Policy Matters: Elizabeth Warren for VP

Eighty-one plans and counting: Elizabeth Warren addresses head-on structural racism in the American economy


            “Over a century, black farmers were stripped of 80% of their farmland, amounting to millions of acres and hundreds of billions of dollars in lost wealth” (from ‘Addressing discrimination and ensuring equity for farmers of color’). 

            Policy matters. Policies that dismantle structural racism in the American economy matter. As we find ourselves at a national tipping point in this country with calls for racial justice, I spent the weekend reading through some of Elizabeth Warren’s proposals for a more equitable economy. Warren didn’t have just one plan to achieve equity but weaved equity throughout all of her eighty-one plans. The general theme I took away was how we as a nation have hindered black success and what we can do to rectify this. Regarding the quote above, black farmers even to the present day are disproportionately denied participation in aid and relief programs that their white counterparts benefit from.

            In her plan ‘Valuing the work of women of color,’ Warren brings up the pay gap and an American cycle whereby systems lock people into lower wages. Workers should have the ability to unionize in order to raise wages and petition for standards of treatment and racial justice. Warren argues for denial of federal contracts when the pay gap is perpetuated or limits are placed on worker rights. Warren also proposes a greater number of pathways, including more paid fellowships, for people of color to enter leadership positions inside and outside of government.

            The Small Business Equity Fund (SBEF) is Warren’s idea to set aside $7 billion in grant money for entrepreneurs of color to start a business. Whereas starting a business requires existing capital and the ability to attract outside credit, a “[b]lack-owned business only gets 3% of what a similar white-owned business receives in outside investment.” Further, 86% percent of venture capitalists are white, and studies have shown that they are more likely to invest in entrepreneurs of similar race and gender to themselves.
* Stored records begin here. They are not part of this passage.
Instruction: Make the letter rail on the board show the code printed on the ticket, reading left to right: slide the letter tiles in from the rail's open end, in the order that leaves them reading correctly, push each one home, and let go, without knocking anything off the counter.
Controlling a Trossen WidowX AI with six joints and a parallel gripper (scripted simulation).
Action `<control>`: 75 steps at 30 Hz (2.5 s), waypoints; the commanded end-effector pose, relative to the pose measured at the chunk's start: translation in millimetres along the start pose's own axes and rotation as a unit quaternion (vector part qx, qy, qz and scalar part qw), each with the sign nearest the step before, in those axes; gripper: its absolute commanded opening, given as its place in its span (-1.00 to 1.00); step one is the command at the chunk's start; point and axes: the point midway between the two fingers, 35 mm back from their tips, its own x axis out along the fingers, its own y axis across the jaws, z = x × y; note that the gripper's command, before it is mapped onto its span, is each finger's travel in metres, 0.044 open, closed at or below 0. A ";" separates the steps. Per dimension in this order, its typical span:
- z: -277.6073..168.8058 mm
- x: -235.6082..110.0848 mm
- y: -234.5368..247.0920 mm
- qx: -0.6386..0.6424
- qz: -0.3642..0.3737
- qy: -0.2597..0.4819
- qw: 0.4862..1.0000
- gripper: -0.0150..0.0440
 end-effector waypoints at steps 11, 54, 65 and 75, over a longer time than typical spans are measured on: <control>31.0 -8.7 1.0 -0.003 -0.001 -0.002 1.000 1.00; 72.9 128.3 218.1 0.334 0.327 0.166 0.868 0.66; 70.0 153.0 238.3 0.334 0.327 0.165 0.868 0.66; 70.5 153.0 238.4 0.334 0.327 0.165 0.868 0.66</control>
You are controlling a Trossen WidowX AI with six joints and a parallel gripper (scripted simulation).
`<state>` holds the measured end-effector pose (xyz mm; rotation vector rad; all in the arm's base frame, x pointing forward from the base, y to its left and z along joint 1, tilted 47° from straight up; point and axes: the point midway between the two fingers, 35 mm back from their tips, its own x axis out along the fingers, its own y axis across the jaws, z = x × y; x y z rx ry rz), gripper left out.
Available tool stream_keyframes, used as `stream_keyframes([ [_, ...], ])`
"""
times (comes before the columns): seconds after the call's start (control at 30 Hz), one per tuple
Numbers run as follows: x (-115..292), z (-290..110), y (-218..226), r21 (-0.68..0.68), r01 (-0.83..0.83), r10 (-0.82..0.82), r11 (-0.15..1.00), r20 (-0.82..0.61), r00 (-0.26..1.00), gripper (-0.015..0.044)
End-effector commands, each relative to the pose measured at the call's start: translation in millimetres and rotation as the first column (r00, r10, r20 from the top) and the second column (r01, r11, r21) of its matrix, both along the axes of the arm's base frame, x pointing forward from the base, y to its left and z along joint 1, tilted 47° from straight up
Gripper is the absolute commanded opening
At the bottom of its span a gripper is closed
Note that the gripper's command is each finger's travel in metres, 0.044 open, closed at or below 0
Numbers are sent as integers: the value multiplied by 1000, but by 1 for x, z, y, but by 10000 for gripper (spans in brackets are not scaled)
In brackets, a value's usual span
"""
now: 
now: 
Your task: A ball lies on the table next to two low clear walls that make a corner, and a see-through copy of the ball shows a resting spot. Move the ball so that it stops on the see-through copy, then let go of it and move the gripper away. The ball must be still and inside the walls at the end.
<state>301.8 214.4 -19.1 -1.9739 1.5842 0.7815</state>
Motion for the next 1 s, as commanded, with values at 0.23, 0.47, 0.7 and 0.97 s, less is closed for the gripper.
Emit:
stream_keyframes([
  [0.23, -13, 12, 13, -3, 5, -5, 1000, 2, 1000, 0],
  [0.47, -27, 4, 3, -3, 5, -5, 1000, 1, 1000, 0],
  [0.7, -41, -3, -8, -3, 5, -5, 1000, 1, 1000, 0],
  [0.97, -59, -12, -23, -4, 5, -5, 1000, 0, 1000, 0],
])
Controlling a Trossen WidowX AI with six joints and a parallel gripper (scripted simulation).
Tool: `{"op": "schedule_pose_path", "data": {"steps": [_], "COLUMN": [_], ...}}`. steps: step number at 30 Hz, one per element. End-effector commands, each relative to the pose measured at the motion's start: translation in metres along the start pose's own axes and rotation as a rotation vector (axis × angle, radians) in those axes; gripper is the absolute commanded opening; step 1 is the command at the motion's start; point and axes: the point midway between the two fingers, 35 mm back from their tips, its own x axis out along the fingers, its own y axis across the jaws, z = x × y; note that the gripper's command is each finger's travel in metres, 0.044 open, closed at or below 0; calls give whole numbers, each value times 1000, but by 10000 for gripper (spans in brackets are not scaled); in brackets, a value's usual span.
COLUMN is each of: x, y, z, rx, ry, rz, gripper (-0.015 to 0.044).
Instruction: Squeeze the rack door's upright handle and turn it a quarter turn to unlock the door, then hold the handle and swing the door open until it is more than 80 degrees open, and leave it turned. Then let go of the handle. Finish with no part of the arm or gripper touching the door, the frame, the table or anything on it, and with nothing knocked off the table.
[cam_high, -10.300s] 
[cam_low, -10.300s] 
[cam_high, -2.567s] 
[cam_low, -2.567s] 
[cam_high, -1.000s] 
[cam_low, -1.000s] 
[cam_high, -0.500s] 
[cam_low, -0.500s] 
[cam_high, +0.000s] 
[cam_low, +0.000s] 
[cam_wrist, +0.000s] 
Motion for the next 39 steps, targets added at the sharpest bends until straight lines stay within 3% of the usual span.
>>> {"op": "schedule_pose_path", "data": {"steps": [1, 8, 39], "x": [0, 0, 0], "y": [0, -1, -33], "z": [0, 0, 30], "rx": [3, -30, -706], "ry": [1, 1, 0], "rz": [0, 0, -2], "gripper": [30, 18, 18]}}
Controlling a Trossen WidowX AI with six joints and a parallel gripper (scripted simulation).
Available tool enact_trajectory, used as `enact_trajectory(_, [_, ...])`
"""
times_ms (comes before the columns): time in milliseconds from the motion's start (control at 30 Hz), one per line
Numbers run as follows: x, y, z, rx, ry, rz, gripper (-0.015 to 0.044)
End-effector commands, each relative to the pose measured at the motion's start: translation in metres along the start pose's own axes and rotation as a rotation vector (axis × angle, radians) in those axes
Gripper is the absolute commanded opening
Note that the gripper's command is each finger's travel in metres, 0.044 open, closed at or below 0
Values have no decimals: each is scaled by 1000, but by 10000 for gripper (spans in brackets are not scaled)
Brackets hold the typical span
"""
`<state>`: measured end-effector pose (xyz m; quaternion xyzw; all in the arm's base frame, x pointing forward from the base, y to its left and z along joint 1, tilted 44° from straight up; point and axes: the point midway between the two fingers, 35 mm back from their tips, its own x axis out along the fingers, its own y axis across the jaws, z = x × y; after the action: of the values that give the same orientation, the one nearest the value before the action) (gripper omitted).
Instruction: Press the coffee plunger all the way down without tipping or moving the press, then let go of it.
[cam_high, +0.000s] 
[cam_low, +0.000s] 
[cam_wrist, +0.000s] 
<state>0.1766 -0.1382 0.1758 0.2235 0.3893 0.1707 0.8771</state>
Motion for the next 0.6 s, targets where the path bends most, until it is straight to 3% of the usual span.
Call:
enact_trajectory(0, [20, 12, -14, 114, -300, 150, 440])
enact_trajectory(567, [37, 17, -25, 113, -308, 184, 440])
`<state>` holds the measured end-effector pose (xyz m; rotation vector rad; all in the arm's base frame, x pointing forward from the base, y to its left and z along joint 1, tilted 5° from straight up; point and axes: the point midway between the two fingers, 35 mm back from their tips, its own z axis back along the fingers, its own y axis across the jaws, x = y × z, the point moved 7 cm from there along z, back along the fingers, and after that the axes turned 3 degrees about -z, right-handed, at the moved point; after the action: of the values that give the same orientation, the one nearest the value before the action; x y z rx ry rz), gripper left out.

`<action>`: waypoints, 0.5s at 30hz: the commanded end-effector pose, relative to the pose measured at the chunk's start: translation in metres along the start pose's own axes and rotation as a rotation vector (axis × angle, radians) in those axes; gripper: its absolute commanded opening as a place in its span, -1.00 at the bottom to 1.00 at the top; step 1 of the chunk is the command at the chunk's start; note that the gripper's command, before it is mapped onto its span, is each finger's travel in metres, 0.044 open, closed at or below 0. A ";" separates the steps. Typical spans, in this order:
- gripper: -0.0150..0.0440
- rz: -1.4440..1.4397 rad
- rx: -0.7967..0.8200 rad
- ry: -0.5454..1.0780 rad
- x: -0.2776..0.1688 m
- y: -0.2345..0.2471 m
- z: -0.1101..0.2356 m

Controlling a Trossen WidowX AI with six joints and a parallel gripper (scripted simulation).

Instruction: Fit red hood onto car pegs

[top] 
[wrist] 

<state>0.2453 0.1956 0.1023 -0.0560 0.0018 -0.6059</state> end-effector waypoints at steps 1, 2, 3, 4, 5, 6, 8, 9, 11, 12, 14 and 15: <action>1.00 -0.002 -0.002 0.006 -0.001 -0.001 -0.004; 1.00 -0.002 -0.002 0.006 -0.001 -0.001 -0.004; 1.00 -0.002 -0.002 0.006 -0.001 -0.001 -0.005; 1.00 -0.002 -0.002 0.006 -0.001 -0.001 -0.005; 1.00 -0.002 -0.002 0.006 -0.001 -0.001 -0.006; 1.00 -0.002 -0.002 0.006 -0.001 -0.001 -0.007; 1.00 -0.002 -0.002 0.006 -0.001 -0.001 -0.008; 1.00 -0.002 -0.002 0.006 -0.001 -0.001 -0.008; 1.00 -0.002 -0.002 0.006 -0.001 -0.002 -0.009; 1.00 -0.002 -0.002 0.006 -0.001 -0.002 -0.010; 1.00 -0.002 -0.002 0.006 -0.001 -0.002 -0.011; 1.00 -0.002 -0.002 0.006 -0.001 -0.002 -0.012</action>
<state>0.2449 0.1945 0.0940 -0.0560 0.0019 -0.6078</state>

The SBEF is not a loan so as to not take money out of growing businesses. If businesses do however seek adjunct loans, Warren’s consumer watchdog, the Consumer Financial Protection Bureau (CFPB), will enforce more equitable lending practices as well. 

            Moreover, families most commonly file for bankruptcy for three reasons – unexpected job loss, unexpected illness and medical bills, and unexpected change in the family unit; yet, “families of color are far more likely to be abused by predatory lenders” and if they file for bankruptcy are more likely to be rejected (from ‘Fixing our bankruptcy system to give people a second chance’). In the cases that they are able to file for bankruptcy, families of color are often steered towards filing for the costlier Chapter 13 bankruptcy, rather than Chapter 7, which can put them down a tortuous financial path and leave them worse off financially. Some of the changes Warren calls for include more extensive oversight of predatory lending and single-entry bankruptcy steering. 

            We must speak to our nation’s history of constructing barriers to black success (sanctioned discrimination, absence of protections) and how to deconstruct structural racism by taking apart its pieces, one by one. Warren does this in her plans while at the same time laying down a new foundation for the American economy, rooted in the pillars of student debt cancellation, universal child care, and affordable housing.